A) Overlay of ¹H-¹⁵N HSQC spectra of 0.2 mM ¹⁵N-labeled eIF5-CTD in the presence of 0.2 mM eIF1-K57C-MTSL (oxidized, red; reduced, black). B) This histogram corresponds with the ¹H-¹⁵N HSQC spectra in A; oxidized and reduced, eIF1-K57C-MTSL. The ratio of oxidized/reduced cross-peak intensities is plotted as a function of eIF5-CTD residue number (adapted from [15]). Grey bars represent backbone resonances that are not assigned. C) eIF5-CTD residues most effected by eIF1-K57C-MTSL are mapped onto the protein surface.

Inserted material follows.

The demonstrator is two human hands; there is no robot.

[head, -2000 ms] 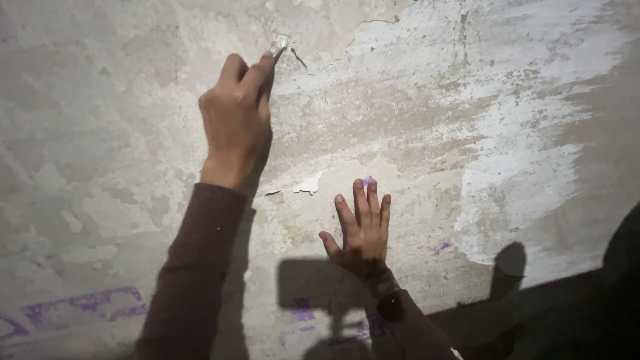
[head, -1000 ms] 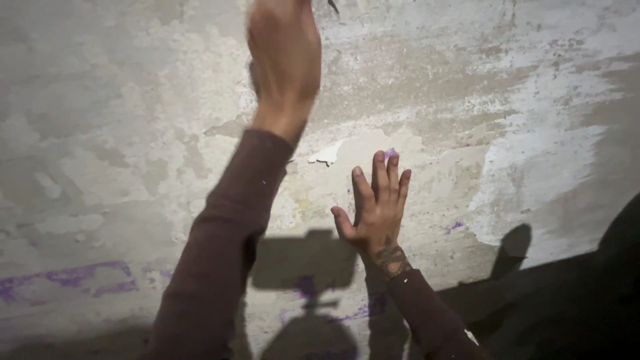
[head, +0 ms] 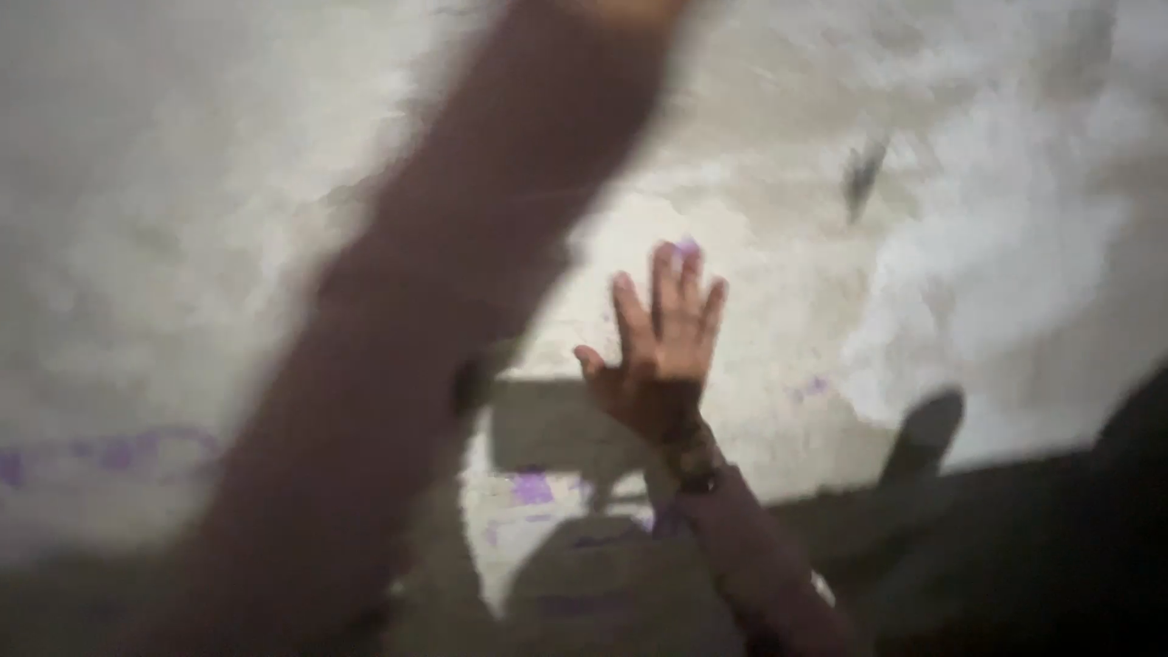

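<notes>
My left hand (head: pixel 630 11) is cut off by the top edge, so only its blurred base shows and whatever it holds is hidden. The dark brown sleeve of that arm crosses the left half of the view. Lower right of it, my right hand (head: pixel 671 342) lies flat against a patchy painted wall (head: pixel 776 301), fingers spread and nothing held. A tattoo shows near that wrist. Around the hand the wall has pale, grey and white patches. A purple mark (head: pixel 684 248) is at its fingertips.
A small dark blurred shape (head: pixel 862 178), too unclear to name, shows right of my right hand. More purple marks (head: pixel 532 486) lie low on the wall. Shadows fall across its lower part, and a dark area fills the lower right corner.
My left hand has risen from the upper middle of the view until it is mostly out of frame. My right hand keeps its flat pose on the wall. The dark blurred shape at right is new.
</notes>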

D) CSP and PRE experiments were used to restrain a model for the eIF1:eIF5-CTD complex using the software HADDOCK (Adapted from [15]).

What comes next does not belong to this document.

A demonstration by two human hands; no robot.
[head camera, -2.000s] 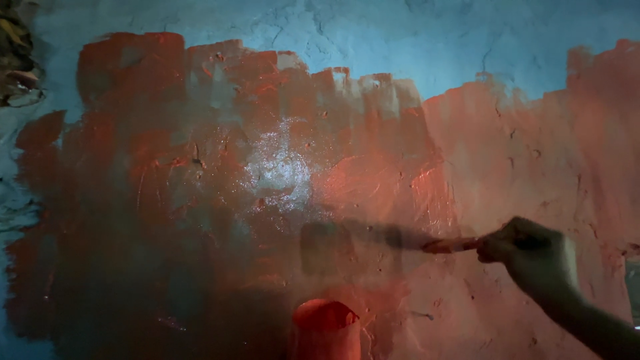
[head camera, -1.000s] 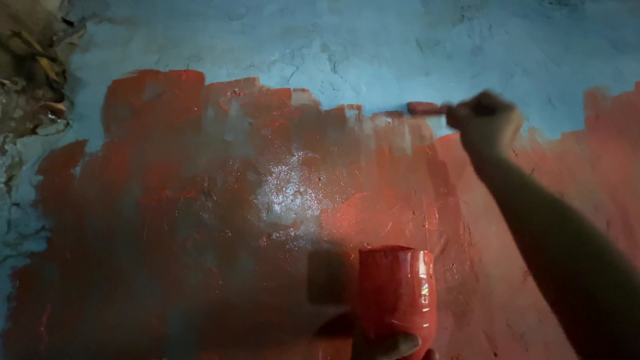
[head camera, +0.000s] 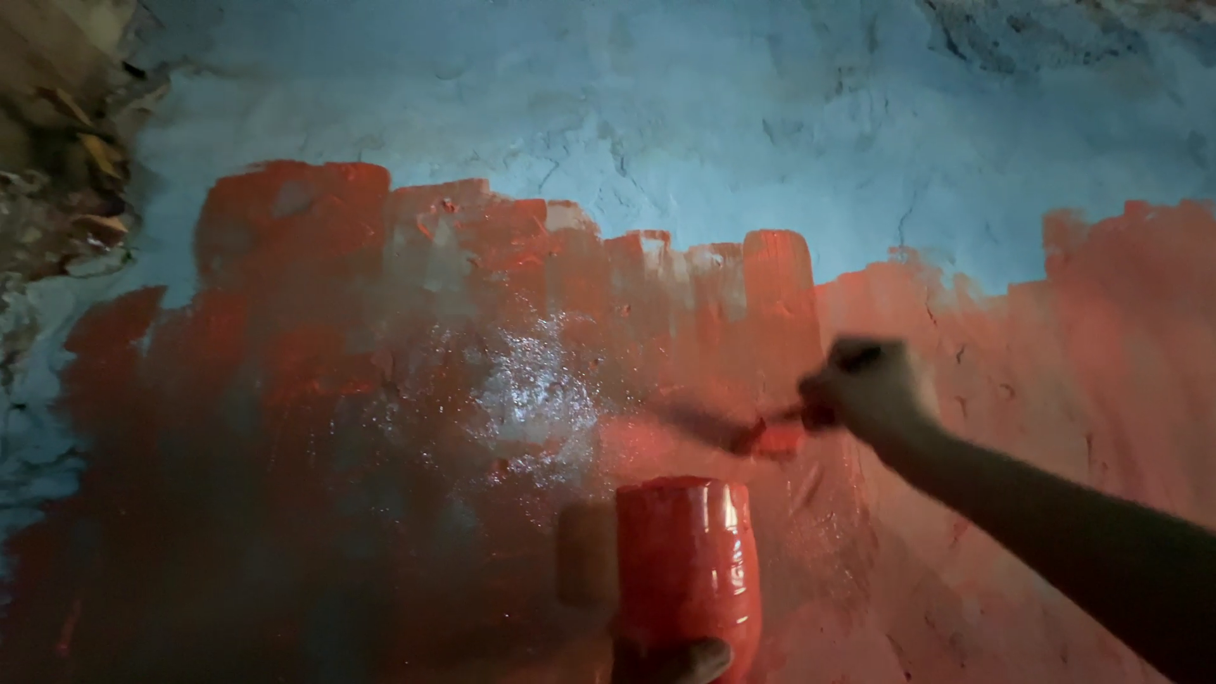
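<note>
My right hand [head camera: 869, 385] is shut on the handle of a paintbrush [head camera: 774, 437], whose red-coated bristles lie against or close to the wall; which of the two cannot be told. Below and left of the brush, a red-coated container [head camera: 686, 570] stands upright in my left hand [head camera: 676, 662]. Only part of that hand shows at the bottom edge, with a finger across the container's lower front. Behind both hands is a rough wall with glossy red paint [head camera: 313, 351] below an uneven border and blue paint [head camera: 722, 104] above it.
At the far left, the wall ends in a broken, crumbling edge [head camera: 85, 190] with debris. Another damaged patch [head camera: 1035, 38] shows at the upper right. The container casts a shadow on the wall.
My right hand has moved down with the brush from the red-blue border. A fresh red vertical stroke shows at that border. The container stands higher in view than two seconds ago.
</note>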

Figure 5. Cross-saturation transfer experiments for protein-protein complexes and drug discovery

A) Principle of cross saturation transfer: The unlabeled receptor (protein 1) binds the ¹⁵N,²H-ligand (protein 2). The aliphatic frequencies of the receptor are then selectively irradiated, which then saturates the aliphatic, aromatic and amide resonances of the receptor through spin diffusion. This saturation is also transferred to ligand resonances located at the binding site and leads to a decrease in the respective HSQC peak intensities. If the complex has a high affinity, the HSQC spectrum would show the peaks of the bound form of the ligand. If the complex is weak, the HSQC would show the spectrum of the free ligand; nonetheless, the saturation has a longer lifetime than the exchange rate between free and bound form and the free form still “remembers” the saturation. B) Application of the cross saturation transfer principle to a mixture of fragments. The same principle as described in A) applies to any ligand binding to the receptor. C) In a mixture of compounds, only fragments that bind to the receptor (gray compound) would exhibit a change in peak intensities. D) Illustration of the SAR by NMR method [35]. First, a fragment library is screened against a protein of interest until two compounds, A and B, are identified that can simultaneously bind to proximal sites. These compounds are then linked together and again screened against the protein. Theoretically, these compounds can be linked into a single molecule whose binding affinity is the summation of the individual binding energies.